## Task item
Reprint the listing. Every line must match the original exactly.

--*--

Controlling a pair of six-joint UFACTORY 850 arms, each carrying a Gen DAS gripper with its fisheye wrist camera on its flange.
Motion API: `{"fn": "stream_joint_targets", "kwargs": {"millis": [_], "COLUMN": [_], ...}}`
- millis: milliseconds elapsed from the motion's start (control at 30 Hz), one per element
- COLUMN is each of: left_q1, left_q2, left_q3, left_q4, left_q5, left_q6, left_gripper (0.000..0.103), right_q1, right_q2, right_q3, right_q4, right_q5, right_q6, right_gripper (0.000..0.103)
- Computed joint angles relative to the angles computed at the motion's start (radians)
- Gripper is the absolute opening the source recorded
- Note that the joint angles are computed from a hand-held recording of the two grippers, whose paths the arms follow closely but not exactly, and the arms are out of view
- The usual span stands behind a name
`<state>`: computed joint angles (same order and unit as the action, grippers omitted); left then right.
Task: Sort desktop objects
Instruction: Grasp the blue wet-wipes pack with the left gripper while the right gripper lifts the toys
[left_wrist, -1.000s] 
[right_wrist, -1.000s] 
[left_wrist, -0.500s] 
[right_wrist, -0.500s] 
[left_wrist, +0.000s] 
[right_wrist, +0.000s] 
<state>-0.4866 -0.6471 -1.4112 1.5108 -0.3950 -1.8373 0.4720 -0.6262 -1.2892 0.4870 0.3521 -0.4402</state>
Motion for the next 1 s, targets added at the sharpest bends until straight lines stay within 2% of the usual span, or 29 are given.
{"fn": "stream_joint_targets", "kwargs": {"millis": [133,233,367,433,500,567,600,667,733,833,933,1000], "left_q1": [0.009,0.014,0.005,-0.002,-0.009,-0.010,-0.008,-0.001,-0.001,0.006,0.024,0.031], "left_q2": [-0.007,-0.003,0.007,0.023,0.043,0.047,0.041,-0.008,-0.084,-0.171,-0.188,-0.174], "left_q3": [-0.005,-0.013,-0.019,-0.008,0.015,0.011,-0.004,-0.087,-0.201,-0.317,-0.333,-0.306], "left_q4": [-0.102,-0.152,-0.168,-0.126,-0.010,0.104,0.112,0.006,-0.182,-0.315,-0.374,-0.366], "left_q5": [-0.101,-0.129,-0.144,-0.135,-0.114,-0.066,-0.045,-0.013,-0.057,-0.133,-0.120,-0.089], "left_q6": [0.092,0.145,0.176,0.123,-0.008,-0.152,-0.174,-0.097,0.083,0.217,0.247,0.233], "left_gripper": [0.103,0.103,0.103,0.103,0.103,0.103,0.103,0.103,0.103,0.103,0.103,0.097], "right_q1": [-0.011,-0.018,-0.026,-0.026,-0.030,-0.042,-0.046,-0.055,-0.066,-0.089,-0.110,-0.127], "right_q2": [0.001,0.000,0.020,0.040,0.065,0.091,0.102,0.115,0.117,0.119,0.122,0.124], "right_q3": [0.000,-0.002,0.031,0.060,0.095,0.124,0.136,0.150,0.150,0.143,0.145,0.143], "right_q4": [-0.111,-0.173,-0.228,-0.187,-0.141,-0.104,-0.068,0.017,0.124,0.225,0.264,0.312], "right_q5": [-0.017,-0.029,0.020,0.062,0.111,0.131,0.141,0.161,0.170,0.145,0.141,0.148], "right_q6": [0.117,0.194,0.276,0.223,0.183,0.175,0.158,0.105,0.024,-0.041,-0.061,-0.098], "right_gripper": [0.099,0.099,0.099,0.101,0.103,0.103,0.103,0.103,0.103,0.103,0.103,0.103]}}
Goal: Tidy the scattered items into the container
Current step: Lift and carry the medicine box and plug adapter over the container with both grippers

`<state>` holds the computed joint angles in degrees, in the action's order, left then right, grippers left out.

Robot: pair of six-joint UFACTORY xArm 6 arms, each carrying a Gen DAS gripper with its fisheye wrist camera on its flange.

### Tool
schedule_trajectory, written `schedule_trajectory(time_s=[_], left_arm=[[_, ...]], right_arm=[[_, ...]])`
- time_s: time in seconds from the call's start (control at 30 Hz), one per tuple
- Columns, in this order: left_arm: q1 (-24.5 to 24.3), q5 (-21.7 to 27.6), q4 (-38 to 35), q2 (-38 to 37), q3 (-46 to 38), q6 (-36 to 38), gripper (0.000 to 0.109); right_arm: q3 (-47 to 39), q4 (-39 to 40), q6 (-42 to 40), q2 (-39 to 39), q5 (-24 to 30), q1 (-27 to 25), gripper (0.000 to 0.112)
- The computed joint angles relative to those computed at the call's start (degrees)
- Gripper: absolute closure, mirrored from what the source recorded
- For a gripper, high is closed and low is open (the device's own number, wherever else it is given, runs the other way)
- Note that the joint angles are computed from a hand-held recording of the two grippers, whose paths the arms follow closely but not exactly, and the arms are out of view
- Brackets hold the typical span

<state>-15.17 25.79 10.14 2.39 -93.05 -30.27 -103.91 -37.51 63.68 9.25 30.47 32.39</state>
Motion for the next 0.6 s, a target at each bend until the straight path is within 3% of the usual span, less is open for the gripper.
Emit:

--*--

## Answer for the task
Controlling a pair of six-joint UFACTORY 850 arms, each carrying a Gen DAS gripper with its fisheye wrist camera on its flange.
Motion API: `{"fn": "stream_joint_targets", "kwargs": {"millis": [_], "COLUMN": [_], ...}}`
- millis: milliseconds elapsed from the motion's start (control at 30 Hz), one per element
- COLUMN is each of: left_q1, left_q2, left_q3, left_q4, left_q5, left_q6, left_gripper (0.000..0.103), right_q1, right_q2, right_q3, right_q4, right_q5, right_q6, right_gripper (0.000..0.103)
- Computed joint angles relative to the angles computed at the motion's start (radians)
- Gripper is the absolute opening the source recorded
- Note that the joint angles are computed from a hand-held recording of the two grippers, whose paths the arms follow closely but not exactly, and the arms are out of view
- The usual span stands behind a name
`<state>`: computed joint angles (same order and unit as the action, grippers omitted); left then right.
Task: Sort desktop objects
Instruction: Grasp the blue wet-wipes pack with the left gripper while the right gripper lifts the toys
[left_wrist, -1.000s] 
[right_wrist, -1.000s] 
[left_wrist, -0.500s] 
[right_wrist, -0.500s] 
[left_wrist, +0.000s] 
[right_wrist, +0.000s] 
<state>-0.4866 -0.6471 -1.4112 1.5108 -0.3950 -1.8373 0.4720 -0.6262 -1.2892 0.4870 0.3521 -0.4402</state>
Motion for the next 1 s, targets added at the sharpest bends until straight lines stay within 2% of the usual span, or 29 are given.
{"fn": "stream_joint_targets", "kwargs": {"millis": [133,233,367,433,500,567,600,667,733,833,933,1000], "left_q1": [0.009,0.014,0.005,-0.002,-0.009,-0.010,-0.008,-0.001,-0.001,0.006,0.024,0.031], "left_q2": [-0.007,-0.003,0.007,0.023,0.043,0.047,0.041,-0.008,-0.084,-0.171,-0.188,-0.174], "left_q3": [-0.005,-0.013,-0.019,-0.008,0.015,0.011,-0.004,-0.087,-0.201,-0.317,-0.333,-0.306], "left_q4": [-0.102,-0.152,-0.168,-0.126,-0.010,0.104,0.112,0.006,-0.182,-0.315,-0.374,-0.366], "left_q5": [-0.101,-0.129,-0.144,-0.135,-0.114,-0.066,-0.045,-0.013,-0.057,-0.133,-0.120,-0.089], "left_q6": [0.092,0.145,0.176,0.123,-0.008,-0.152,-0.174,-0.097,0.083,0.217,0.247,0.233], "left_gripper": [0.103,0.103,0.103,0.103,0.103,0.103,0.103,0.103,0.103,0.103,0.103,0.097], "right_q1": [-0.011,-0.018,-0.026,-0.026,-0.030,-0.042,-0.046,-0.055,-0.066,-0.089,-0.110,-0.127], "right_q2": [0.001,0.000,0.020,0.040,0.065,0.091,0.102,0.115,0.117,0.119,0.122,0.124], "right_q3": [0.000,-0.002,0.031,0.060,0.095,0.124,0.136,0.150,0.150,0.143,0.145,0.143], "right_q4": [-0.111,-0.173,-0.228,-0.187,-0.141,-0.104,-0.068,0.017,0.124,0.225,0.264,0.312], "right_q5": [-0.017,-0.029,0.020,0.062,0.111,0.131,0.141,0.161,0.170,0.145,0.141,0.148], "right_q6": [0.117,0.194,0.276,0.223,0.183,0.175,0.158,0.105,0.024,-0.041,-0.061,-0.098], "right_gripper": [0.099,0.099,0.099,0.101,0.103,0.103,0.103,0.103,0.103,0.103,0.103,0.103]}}
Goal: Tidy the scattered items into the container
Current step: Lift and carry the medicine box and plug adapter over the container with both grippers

`<state>` holds the computed joint angles in degrees, in the action's order, left then right, grippers left out.

Robot: pair of six-joint UFACTORY xArm 6 arms, each carrying a Gen DAS gripper with its fisheye wrist camera on its flange.

### Tool
schedule_trajectory, written `schedule_trajectory(time_s=[_], left_arm=[[_, ...]], right_arm=[[_, ...]])`
- time_s: time in seconds from the call's start (control at 30 Hz), one per tuple
- Columns, in this order: left_arm: q1 (-24.5 to 24.3), q5 (-21.7 to 27.6), q4 (-38 to 35), q2 (-38 to 37), q3 (-46 to 38), q6 (-36 to 38), gripper (0.000 to 0.109); right_arm: q3 (-47 to 39), q4 (-39 to 40), q6 (-42 to 40), q2 (-39 to 39), q5 (-24 to 30), q1 (-27 to 25), gripper (0.000 to 0.112)
- The computed joint angles relative to those computed at the call's start (degrees)
- Gripper: absolute closure, mirrored from what the source recorded
- For a gripper, high is closed and low is open (the device's own number, wherever else it is given, runs the other way)
- Note that the joint angles are computed from a hand-held recording of the two grippers, whose paths the arms follow closely but not exactly, and the arms are out of view
- Brackets hold the typical span

<state>-15.17 25.79 10.14 2.39 -93.05 -30.27 -103.91 -37.51 63.68 9.25 30.47 32.39</state>
Motion for the next 0.6 s, a target at each bend until the straight path is within 3% of the usual span, less is open for the gripper.
Emit:

This exercise requires nothing more.